Volta da súmula nº 394
É lamentável que, após mais de 500 anos, não saiba o Brasil com exatidão quem aplica a sanção aos integrantes do primeiro escalão do Governo pela prática de improbidade administrativa
Djalma Pinto
Advogado
Publicado em 24 de dezembro de 2002, em O POVO
Qualquer menção à palavra privilégio, no Brasil, gera indignação. Isso decorre do descaso para com o princípio da igualdade, permanentemente afrontado entre nós. Por isso, foro privilegiado para a população está associado à idéia de impunidade. Aliás, a realidade constatada, tomando-se como base os processos em tramitação, envolvendo pessoas distinguidas com o foro especial pela prerrogativa de função, não é promissora. Por exemplo, se um Senador praticar um homicídio, durante o exercício do mandato, será julgado pelo Supremo Tribunal Federal.
Todavia, se marcado para determinada data o julgamento e, por qualquer razão, deixar ele o mandato antes de sua ocorrência, o processo deve retornar para o Juiz criminal do lugar onde ocorreu o crime, iniciando-se um longo percurso que ninguém sabe quando termina. Isso em decorrência da revogação pelo STF de sua Súmula nº 394.

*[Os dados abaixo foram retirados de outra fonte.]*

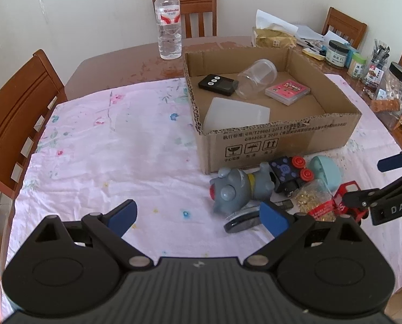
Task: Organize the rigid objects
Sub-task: 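Move both tools back over the remaining items beside the box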
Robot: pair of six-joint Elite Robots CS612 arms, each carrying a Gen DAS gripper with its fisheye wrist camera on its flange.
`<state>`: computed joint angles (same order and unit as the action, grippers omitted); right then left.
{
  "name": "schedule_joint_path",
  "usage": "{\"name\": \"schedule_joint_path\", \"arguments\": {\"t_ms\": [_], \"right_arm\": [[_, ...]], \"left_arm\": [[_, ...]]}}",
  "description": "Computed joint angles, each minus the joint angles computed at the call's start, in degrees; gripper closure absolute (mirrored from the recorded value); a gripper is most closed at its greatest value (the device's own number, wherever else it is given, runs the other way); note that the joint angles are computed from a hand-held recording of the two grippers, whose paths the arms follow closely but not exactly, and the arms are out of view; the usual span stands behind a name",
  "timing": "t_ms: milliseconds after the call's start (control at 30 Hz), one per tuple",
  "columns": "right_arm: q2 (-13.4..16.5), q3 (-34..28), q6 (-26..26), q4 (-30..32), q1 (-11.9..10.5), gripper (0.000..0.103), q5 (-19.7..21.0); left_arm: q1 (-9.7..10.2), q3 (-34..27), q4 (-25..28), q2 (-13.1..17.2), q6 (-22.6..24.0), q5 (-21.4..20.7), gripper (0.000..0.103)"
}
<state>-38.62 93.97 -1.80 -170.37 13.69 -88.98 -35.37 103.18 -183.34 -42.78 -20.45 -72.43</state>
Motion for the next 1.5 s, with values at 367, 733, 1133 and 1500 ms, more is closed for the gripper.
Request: {"name": "schedule_joint_path", "arguments": {"t_ms": [367,733,1133,1500], "right_arm": [[-0.8,1.8,2.3,0.1,-1.2,0.0,-0.4],[0.0,1.8,1.5,2.9,-1.2,0.0,-2.7],[0.0,2.7,10.4,3.2,-3.4,0.0,-10.3],[0.2,3.1,9.0,1.7,-2.8,0.0,-7.1]], "left_arm": [[-0.22,-0.8,0.1,0.4,1.2,-0.7,0.006],[-0.25,-1.4,0.9,0.7,1.8,-1.7,0.006],[-0.21,-2.8,2.6,1.6,2.7,-3.7,0.006],[0.02,-6.1,4.5,4.4,1.1,-0.1,0.005]]}}
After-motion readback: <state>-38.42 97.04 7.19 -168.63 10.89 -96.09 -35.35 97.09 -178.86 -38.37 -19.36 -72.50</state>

O projeto de lei, recentemente votado no Congresso, que estabelece o foro privilegiado para agentes políticos nas ações de improbidade e o mantém, nos casos de crime comum, após a saída do cargo, na prática, restabeleceu a eficácia da Súmula 394, pondo fim a uma longa controvérsia travada entre doutrinadores e julgadores sobre a competência para julgar ação de improbidade contra o Presidente, Ministros etc.

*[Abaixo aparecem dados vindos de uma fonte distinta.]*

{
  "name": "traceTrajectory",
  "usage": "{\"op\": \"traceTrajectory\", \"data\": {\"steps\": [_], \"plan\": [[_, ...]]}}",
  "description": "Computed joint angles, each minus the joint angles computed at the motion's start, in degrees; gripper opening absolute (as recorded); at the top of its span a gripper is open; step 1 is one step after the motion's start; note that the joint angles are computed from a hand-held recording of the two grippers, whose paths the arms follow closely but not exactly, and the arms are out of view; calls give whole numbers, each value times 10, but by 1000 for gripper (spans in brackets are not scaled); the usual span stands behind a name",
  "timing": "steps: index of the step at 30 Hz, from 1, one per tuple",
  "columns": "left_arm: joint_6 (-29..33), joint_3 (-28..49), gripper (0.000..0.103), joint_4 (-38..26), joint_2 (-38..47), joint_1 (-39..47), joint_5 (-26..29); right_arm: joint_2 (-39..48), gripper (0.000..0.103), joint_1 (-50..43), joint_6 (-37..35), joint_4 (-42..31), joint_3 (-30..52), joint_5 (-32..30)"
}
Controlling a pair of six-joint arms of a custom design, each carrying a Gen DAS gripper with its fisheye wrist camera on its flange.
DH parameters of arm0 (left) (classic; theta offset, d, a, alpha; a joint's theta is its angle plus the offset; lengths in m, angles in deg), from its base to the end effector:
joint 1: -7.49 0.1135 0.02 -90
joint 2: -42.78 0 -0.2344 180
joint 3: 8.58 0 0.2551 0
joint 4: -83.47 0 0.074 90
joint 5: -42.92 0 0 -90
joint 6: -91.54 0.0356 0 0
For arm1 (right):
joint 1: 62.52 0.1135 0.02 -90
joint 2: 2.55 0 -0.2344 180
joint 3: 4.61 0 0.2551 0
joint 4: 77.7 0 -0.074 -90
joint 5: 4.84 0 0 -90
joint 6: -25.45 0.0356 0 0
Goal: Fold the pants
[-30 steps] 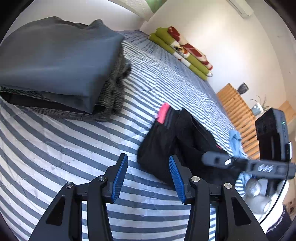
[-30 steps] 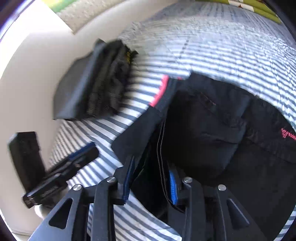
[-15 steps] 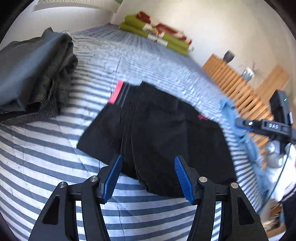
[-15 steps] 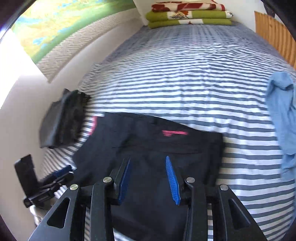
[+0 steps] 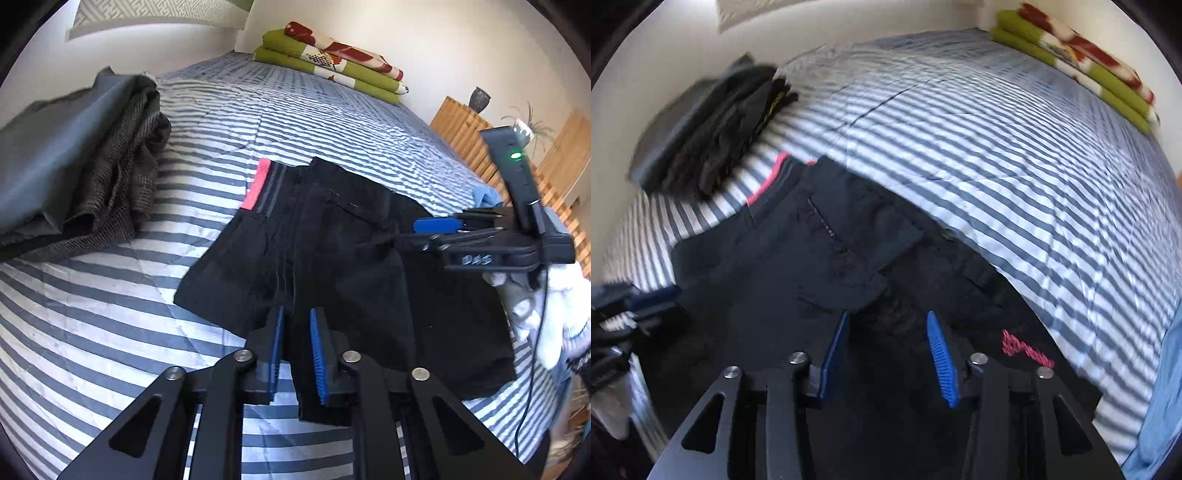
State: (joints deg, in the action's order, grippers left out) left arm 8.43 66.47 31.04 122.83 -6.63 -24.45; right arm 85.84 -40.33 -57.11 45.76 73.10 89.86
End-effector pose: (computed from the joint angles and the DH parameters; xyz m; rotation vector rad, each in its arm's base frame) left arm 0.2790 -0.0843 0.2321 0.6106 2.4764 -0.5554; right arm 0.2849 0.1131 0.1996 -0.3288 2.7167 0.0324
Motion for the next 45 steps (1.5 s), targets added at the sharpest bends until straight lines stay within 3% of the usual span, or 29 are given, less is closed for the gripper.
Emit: {"op": "traceTrajectory", "data": {"steps": [8,11,13,16,22,25,33,37,41,45], "plan": [[5,-13,11,14,-22,-42,-68,30,43,10,-49,23,-6,11],[5,-15,10,16,-26,-49,-79,43,28,10,-55,0,16,11],[2,-14,5,15,-27,-50,-81,48,12,10,-58,-14,26,9],[0,-10,2,7,-30,-42,-69,31,7,8,-58,-27,27,2],[-2,-3,1,-1,-40,-24,-41,-32,5,-19,-53,-41,24,-30],[-18,0,0,11,-44,-22,-54,-37,4,-17,-58,-38,32,-1],[-52,39,0,24,24,-19,-72,65,4,-26,-66,-5,87,38],[-60,43,5,10,11,10,-29,80,10,-26,-63,-4,85,57],[-61,26,6,33,-31,-6,6,5,12,-50,-43,-4,57,8],[-19,18,6,26,-6,-85,-24,-126,17,-95,-16,-40,6,-38]]}}
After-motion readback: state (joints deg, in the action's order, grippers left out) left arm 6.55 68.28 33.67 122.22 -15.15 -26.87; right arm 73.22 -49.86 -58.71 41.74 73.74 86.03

É lamentável que, após mais de 500 anos, não saiba o Brasil com exatidão quem aplica a sanção aos integrantes do primeiro escalão do Governo pela prática de improbidade administrativa. Só agora acaba essa indefinição.
Entretanto, a bem da verdade, a preocupação maior da sociedade não é com o foro privilegiado em si. Isso parece nítido pelas manifestações dos seus diversos segmentos. A preocupação é com a efetiva aplicação da lei, tendo em vista a restrição das partes legitimadas para a propositura da ação de improbidade. No caso do Presidente da República, Ministro de Estado, Deputados Federais e Senadores essa legitimação se restringe ao Procurador Geral da República, ficando os demais membros do Ministério Público impedidos de qualquer atuação, como ocorreu em recente julgamento no STF, envolvendo o caso do passeio de um Ministro a Fernando de Noronha.

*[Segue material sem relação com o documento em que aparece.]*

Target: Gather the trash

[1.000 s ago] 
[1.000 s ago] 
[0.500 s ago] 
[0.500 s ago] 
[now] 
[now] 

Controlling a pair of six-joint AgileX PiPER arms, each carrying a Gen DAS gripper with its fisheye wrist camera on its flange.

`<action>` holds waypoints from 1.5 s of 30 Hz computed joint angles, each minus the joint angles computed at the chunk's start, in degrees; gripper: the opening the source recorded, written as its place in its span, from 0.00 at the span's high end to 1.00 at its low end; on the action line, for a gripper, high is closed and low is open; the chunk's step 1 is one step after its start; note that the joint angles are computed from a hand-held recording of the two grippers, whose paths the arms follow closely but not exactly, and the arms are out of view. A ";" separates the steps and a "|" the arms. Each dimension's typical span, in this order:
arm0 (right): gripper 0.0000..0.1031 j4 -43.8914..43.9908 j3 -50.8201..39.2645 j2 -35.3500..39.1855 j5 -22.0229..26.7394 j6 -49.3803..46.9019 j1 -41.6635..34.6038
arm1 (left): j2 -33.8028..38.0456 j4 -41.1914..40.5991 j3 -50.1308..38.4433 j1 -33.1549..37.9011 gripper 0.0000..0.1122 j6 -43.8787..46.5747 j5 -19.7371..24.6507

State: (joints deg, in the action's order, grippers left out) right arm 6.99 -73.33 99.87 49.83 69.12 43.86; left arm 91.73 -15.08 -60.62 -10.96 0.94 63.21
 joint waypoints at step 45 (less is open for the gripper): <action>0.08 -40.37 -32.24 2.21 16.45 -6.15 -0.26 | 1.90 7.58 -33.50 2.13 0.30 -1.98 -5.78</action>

Com ou sem foro privilegiado, exige a sociedade apenas que quem pratique ato de improbidade sofra a respectiva sanção, prevendo, inclusive, a ordem jurídica vigente o impeachment de Ministro do Supremo Tribunal Federal e do Procurador Geral da República que atuarem em detrimento do exercício da junção. Com efeito, a Lei nº 1.079/50 enumera, no seu art. 39, entre as hipóteses autorizativas do processo de impeachment de Ministros da Suprema Corte: 2) proferir julgamento, quando, por lei, seja suspeito na causa, 3) exercer atividade político partidária, 4) ser patentemente desidioso no cumprimento dos deveres do cargo, 5) proceder de modo incompatível com a honra, a dignidade e o decoro de suas funções .
Assim, ao conceder o privilégio de foro, muniu-se a cidadania de mecanismos institucionais para reagir contra eventual desvio de finalidade, na atuação daqueles, aos quais atribuiu a missão de impor sanção às autoridades investidas no poder político. Afinal, o povo é dono do poder e quem o exerce, em qualquer nível, a ele deve satisfação.
Mais grave, porém, é que muitos entendem que a Lei de Improbidade não se aplica aos agentes políticos. Só alcançaria a raia miúda. Acabará sobrando privilégio, inclusive, sem necessidade de foro.